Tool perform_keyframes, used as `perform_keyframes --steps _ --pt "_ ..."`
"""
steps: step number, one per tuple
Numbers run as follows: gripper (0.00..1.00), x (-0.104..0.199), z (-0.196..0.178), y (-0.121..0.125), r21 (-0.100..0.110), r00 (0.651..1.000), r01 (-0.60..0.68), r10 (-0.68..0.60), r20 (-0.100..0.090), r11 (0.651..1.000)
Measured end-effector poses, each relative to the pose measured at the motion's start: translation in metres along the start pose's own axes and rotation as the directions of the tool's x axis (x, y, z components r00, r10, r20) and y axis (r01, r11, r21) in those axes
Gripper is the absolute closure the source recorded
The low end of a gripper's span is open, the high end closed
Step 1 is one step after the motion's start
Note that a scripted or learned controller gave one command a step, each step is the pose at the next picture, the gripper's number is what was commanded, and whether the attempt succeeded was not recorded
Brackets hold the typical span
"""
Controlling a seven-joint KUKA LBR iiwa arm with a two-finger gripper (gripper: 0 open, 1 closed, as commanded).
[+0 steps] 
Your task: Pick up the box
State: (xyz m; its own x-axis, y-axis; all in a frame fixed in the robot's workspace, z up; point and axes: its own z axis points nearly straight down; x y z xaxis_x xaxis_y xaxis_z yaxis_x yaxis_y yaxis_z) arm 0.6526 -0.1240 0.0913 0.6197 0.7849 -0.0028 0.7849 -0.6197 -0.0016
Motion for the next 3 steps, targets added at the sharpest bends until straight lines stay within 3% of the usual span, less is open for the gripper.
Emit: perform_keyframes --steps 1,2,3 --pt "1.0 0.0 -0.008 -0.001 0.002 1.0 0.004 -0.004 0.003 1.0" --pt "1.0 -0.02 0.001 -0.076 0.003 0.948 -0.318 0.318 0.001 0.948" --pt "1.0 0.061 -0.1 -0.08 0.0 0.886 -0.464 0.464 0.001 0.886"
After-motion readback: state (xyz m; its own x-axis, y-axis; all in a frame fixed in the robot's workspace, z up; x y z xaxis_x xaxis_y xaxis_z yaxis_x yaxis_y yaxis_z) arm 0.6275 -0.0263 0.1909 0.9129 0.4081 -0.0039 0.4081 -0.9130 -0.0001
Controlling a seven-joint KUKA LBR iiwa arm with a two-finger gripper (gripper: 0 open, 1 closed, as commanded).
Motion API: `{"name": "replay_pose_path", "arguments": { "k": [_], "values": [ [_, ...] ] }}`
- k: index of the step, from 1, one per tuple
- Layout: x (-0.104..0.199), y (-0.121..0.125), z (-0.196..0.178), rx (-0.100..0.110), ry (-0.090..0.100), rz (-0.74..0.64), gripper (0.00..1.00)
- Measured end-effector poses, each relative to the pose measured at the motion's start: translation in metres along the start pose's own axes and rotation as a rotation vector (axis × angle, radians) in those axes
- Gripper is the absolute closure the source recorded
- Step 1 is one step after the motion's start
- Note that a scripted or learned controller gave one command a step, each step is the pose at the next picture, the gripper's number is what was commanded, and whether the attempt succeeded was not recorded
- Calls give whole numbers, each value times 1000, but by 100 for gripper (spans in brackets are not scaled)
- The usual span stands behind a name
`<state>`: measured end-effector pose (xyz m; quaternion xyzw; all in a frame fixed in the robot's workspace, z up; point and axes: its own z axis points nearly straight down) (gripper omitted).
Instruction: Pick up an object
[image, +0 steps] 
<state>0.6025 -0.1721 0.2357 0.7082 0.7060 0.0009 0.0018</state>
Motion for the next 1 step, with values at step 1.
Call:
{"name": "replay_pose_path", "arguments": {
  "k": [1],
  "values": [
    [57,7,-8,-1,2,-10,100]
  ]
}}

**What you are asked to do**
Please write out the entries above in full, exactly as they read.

**Solution for this exercise**
Tool perform_keyframes, used as `perform_keyframes --steps _ --pt "_ ..."`
"""
steps: step number, one per tuple
Numbers run as follows: gripper (0.00..1.00), x (-0.104..0.199), z (-0.196..0.178), y (-0.121..0.125), r21 (-0.100..0.110), r00 (0.651..1.000), r01 (-0.60..0.68), r10 (-0.68..0.60), r20 (-0.100..0.090), r11 (0.651..1.000)
Measured end-effector poses, each relative to the pose measured at the motion's start: translation in metres along the start pose's own axes and rotation as the directions of the tool's x axis (x, y, z components r00, r10, r20) and y axis (r01, r11, r21) in those axes
Gripper is the absolute closure the source recorded
The low end of a gripper's span is open, the high end closed
Step 1 is one step after the motion's start
Note that a scripted or learned controller gave one command a step, each step is the pose at the next picture, the gripper's number is what was commanded, and whether the attempt succeeded was not recorded
Brackets hold the typical span
"""
Controlling a seven-joint KUKA LBR iiwa arm with a two-finger gripper (gripper: 0 open, 1 closed, as commanded).
[+0 steps] 
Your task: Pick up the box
State: (xyz m; its own x-axis, y-axis; all in a frame fixed in the robot's workspace, z up; point and axes: its own z axis points nearly straight down; x y z xaxis_x xaxis_y xaxis_z yaxis_x yaxis_y yaxis_z) arm 0.6526 -0.1240 0.0913 0.6197 0.7849 -0.0028 0.7849 -0.6197 -0.0016
Motion for the next 3 steps, targets added at the sharpest bends until straight lines stay within 3% of the usual span, less is open for the gripper.
Emit: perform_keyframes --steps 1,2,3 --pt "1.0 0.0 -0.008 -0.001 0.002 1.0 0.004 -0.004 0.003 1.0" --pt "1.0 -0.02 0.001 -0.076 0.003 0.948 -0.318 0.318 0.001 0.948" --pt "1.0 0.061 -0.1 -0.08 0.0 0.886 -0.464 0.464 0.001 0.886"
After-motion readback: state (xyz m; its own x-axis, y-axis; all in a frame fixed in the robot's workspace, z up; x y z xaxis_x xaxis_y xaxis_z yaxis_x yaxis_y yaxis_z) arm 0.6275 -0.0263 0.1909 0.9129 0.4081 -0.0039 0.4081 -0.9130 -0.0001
Controlling a seven-joint KUKA LBR iiwa arm with a two-finger gripper (gripper: 0 open, 1 closed, as commanded).
Motion API: `{"name": "replay_pose_path", "arguments": { "k": [_], "values": [ [_, ...] ] }}`
- k: index of the step, from 1, one per tuple
- Layout: x (-0.104..0.199), y (-0.121..0.125), z (-0.196..0.178), rx (-0.100..0.110), ry (-0.090..0.100), rz (-0.74..0.64), gripper (0.00..1.00)
- Measured end-effector poses, each relative to the pose measured at the motion's start: translation in metres along the start pose's own axes and rotation as a rotation vector (axis × angle, radians) in those axes
- Gripper is the absolute closure the source recorded
- Step 1 is one step after the motion's start
- Note that a scripted or learned controller gave one command a step, each step is the pose at the next picture, the gripper's number is what was commanded, and whether the attempt succeeded was not recorded
- Calls give whole numbers, each value times 1000, but by 100 for gripper (spans in brackets are not scaled)
- The usual span stands behind a name
`<state>`: measured end-effector pose (xyz m; quaternion xyzw; all in a frame fixed in the robot's workspace, z up; point and axes: its own z axis points nearly straight down) (gripper omitted).
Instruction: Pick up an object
[image, +0 steps] 
<state>0.6025 -0.1721 0.2357 0.7082 0.7060 0.0009 0.0018</state>
Motion for the next 1 step, with values at step 1.
Call:
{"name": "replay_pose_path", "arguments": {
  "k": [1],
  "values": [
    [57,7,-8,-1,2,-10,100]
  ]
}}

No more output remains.